- Title card
- Directed by: Kōichi Kawakita
- Written by: Marie Terunuma
- Produced by: Kiyoshi Suzuki Yasuo Wakabayashi
- Starring: Megumi Odaka; Iemasa Kayumi; Megumi Hayashibara; Kaneto Shiozawa; Kenpachiro Satsuma;
- Cinematography: Kenichi Eguchi
- Edited by: Sae Tojima
- Music by: Akira Ifukube (stock)
- Release date: March 18, 1994;
- Running time: 6 minutes
- Country: Japan
- Language: Japanese

= Monster Planet of Godzilla =

1994 film directed by Koichi Kawakita

Monster Planet of Godzilla (怪獣プラネットゴジラ, Kaijū Puranetto Gojira) is a 1994 Japanese kaiju short film directed by Kōichi Kawakita.
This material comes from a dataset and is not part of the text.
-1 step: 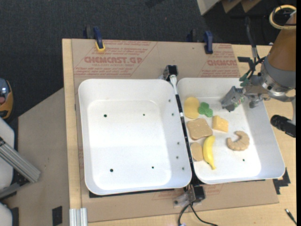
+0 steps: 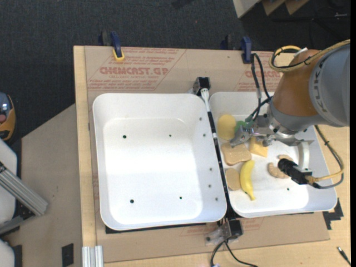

The film served as a theme park attraction that was screened at Sanrio Puroland and Harmony Land from March 18, 1994 to July 1, 1998. It is a 3-D motion simulator featuring specially filmed sequences of Godzilla battling the monsters Mothra and Rodan. All the monsters were portrayed using the costumes and props from the early 1990s Godzilla films. In addition, a new super-plane named Earth is introduced to thwart the monsters' destructive rampage.

== Cast ==

- Megumi Odaka as Miki Saegusa
- Iemasa Kayumi as Professor Dreamon (voice)
- Megumi Hayashibara as Hello Kitty (voice)
- Kaneto Shiozawa as Planet pilot (voice) / G-Force soldier (voice)
- Kenpachiro Satsuma as Godzilla

== Home media ==
The footage from the attraction was released as a bonus feature for the Japan-only Godzilla Final Box (with the Hello Kitty footage removed, possibly due to legal issues and the short's depiction of her as a general not particularly appropriate for the character).